What do you suppose that unwatered wine (merum) was like? Between us, it probably couldn’t hold a candle to the wines available today. But I like to imagine that it was like some expansive Cabernet or sumptuously elegant Pinot Noir, something that could stand up well to and complement the tenderloin or Beef Wellington you are planning for Christmas dinner.
Let me suggest a Pinot Noir from Joe Wagner, who owns four vineyards along the California coast. He calls his wines Belle Glos (pronounced ‘Bell Gloss’) after his grandmother, a co-founder of the famous Caymus Vineyards in Napa.
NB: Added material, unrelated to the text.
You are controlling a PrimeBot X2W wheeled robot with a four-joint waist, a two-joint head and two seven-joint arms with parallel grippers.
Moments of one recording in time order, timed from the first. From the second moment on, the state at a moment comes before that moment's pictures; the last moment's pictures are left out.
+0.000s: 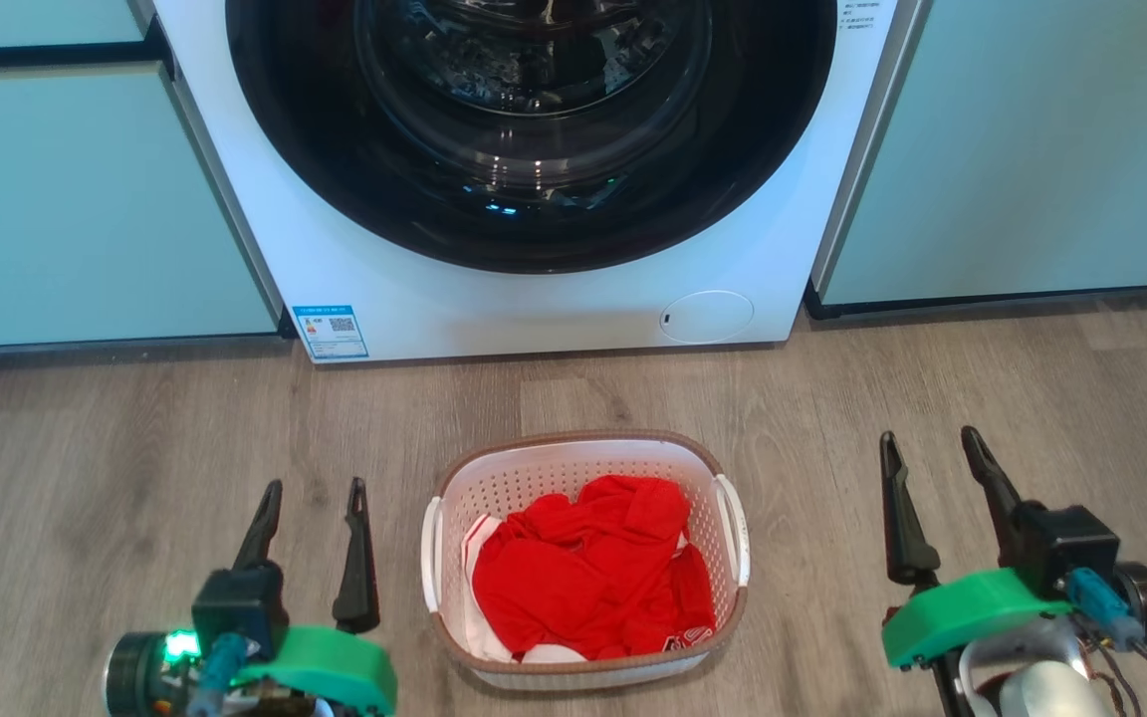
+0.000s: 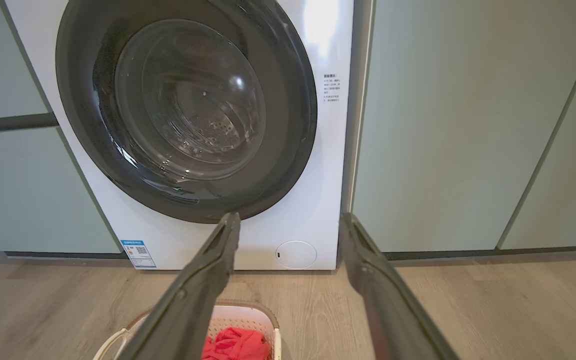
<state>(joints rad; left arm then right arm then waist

Caymus makes one of the premier Cabs in California — maybe try one on New Year’s Eve, before the Champagne — and Joe Wagner grew up as a sort of vine rat, helping to tend the vineyard. He ventured out on his own in 2001. His most recent vineyard, on the site of an old dairy farm in Sonoma, is called Dairyman.
It nestles in the cool, foggy Russian River Valley and produces a luscious Pinot Noir that lists for $55, but which you can probably snag from an understanding vendor for $48-$49.
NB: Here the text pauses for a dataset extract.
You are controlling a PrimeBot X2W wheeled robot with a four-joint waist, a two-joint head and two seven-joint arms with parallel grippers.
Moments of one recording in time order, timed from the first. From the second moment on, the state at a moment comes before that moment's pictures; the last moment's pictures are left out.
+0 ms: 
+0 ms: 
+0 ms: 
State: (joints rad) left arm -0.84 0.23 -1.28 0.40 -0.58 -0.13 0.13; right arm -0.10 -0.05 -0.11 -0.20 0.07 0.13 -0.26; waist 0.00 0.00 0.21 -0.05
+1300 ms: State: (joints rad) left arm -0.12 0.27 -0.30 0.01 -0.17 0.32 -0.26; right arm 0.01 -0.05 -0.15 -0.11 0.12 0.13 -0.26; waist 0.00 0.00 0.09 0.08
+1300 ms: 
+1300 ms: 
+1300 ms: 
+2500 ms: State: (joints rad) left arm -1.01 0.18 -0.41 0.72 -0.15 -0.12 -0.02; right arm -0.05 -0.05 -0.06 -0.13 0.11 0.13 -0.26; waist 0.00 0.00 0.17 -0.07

Nietzsche famously remarked that ‘What doesn’t kill me makes me stronger.’ Like many things the old philologist said, that is not true, at least not of people. It sounds good, though, and it does have a certain truth when applied to vines. To a certain point, the more they are stressed, the more concentrated the flavor of the grapes. This is why poor soil tends to make for good-tasting wine. ‘In Dairyman,’ Wagner’s literature notes, ‘each vine has been trained up on a vertical shoot position (VSP) trellis, which both limits the growth and opens up the typically congested fruit zone. The combination of low-vigor rootstock and alluvial soil stress the vines, while the cool, coastal climate creates a long growing season that brings about small, concentrated, and flavorful berries.’
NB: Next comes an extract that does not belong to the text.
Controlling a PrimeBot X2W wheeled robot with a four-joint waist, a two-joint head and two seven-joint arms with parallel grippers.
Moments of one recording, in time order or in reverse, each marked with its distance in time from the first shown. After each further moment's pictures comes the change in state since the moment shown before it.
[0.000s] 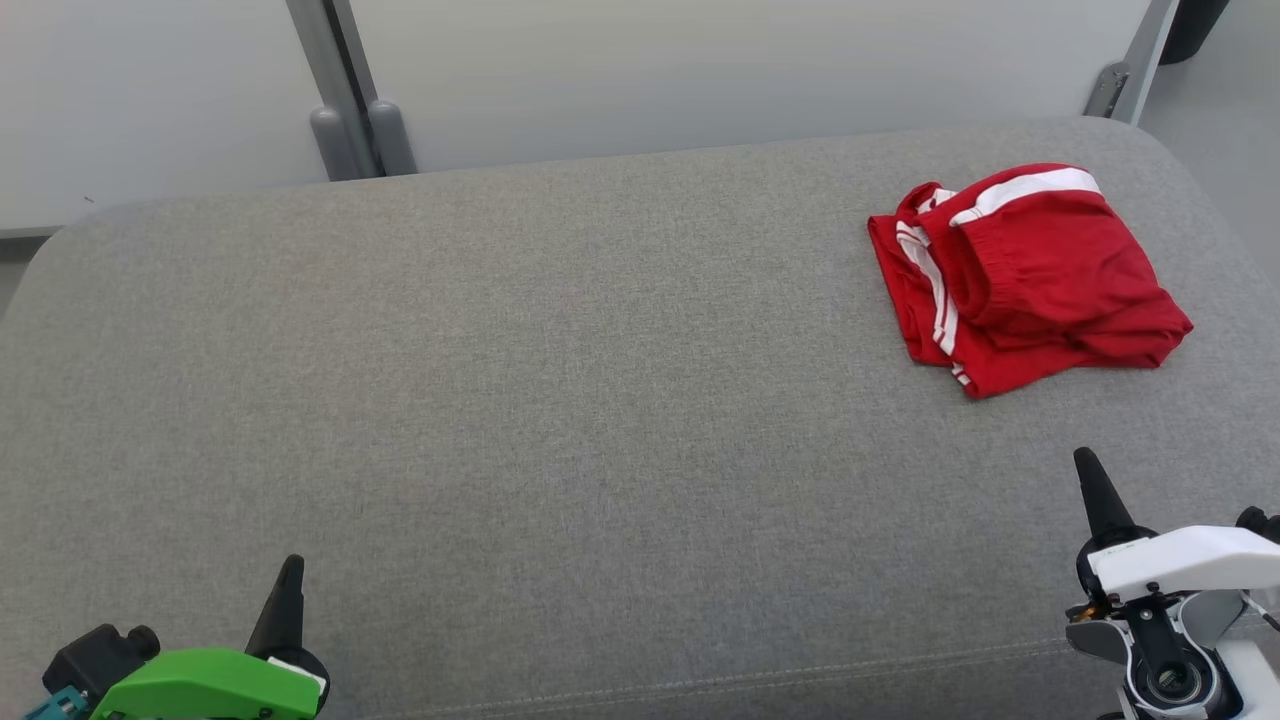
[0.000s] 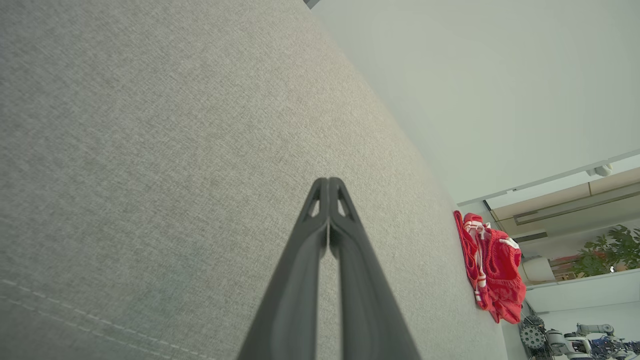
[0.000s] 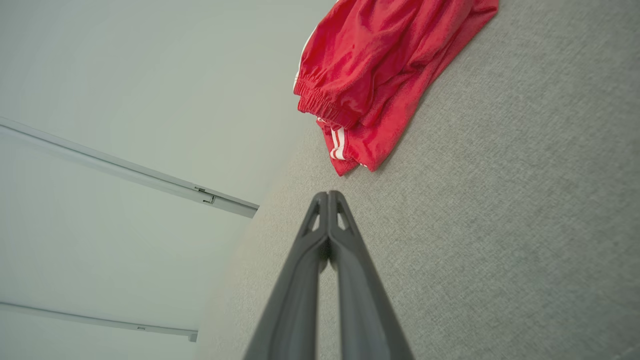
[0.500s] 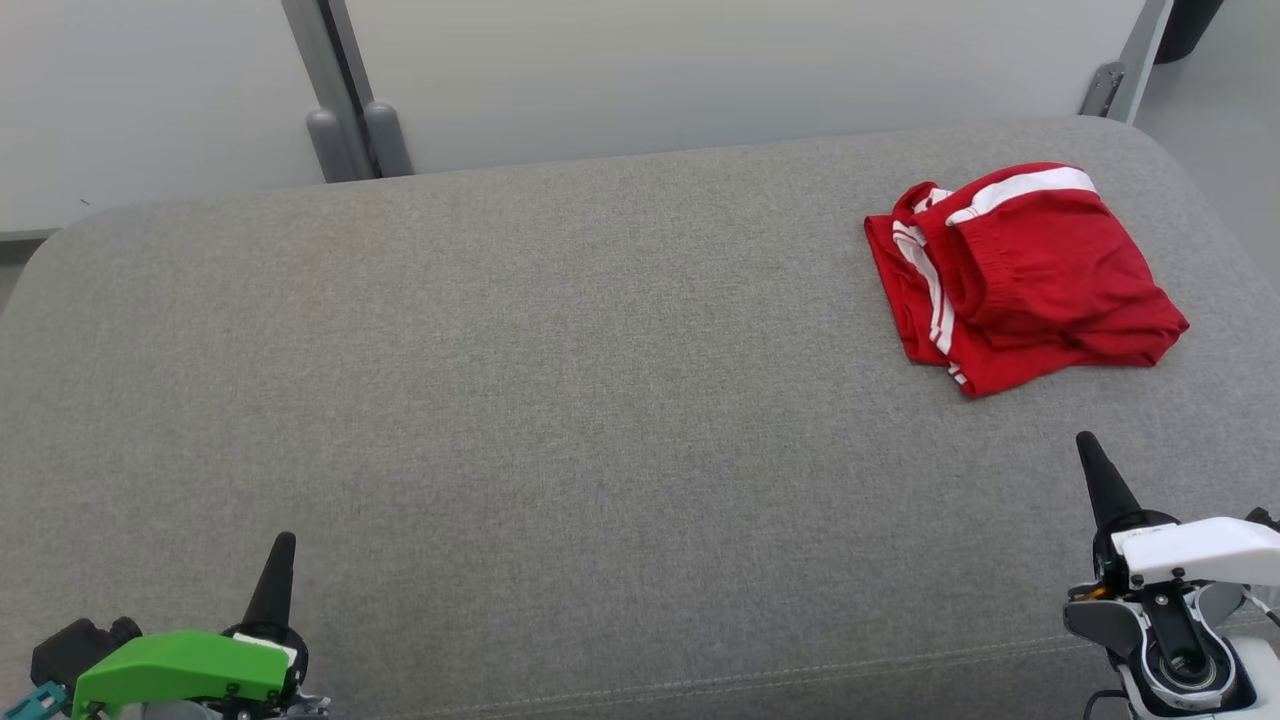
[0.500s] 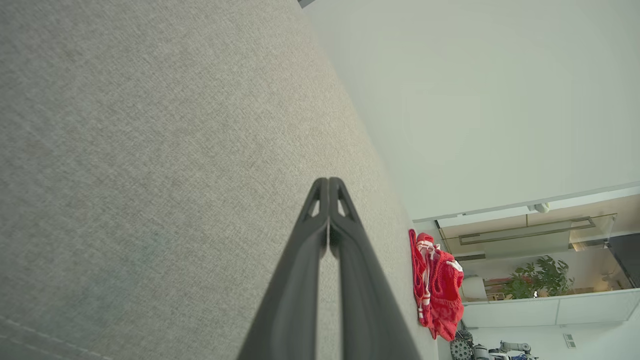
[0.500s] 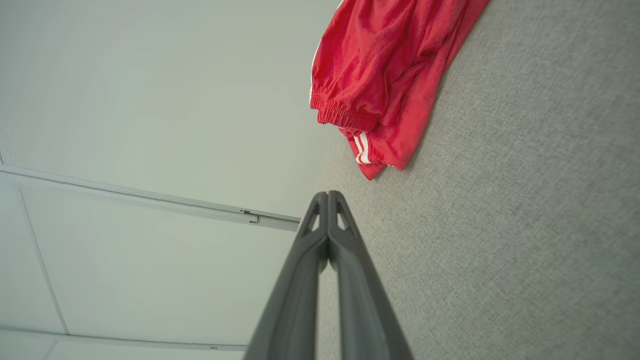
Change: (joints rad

Wagner seals his bottles with a distinctive scarf of burgundy-colored, wax-like plastic over the cork and partway down one side of the bottle. A small knob attached to a sturdy string protrudes from underneath the lip and one removes the top of the seal by pulling — hard — on the knob.
The 2018 vintage, aged nine months in French oak, was released in 2019. It was a warm growing season with an average temperature of 77.6°, which probably helps account for the wine’s friendly fruit forwardness. Wagner describes the 2018 Dairyman as a ‘tremendously complex and broad-shouldered wine [that] finishes with grace’. This is true. Oenophiles are always discovering (when they are not simply imputing) all manner of strange tastes and scents in wine. But Dairyman really is reminiscent of some old standbys in the vocabulary of wine speak: there are hints of pipe-tobacco, fresh leather and vanilla in the finish.
Try it and you will see, or taste, for yourself. The wine is full and lingering in the mouth, beautifully structured and somehow confidential. At a robust 14.5 percent alcohol, it is also hearty: just right for that beef you prepared and are planning to enjoy in front of the fire while reciting Horace among friends, with or without a kidnapped German general.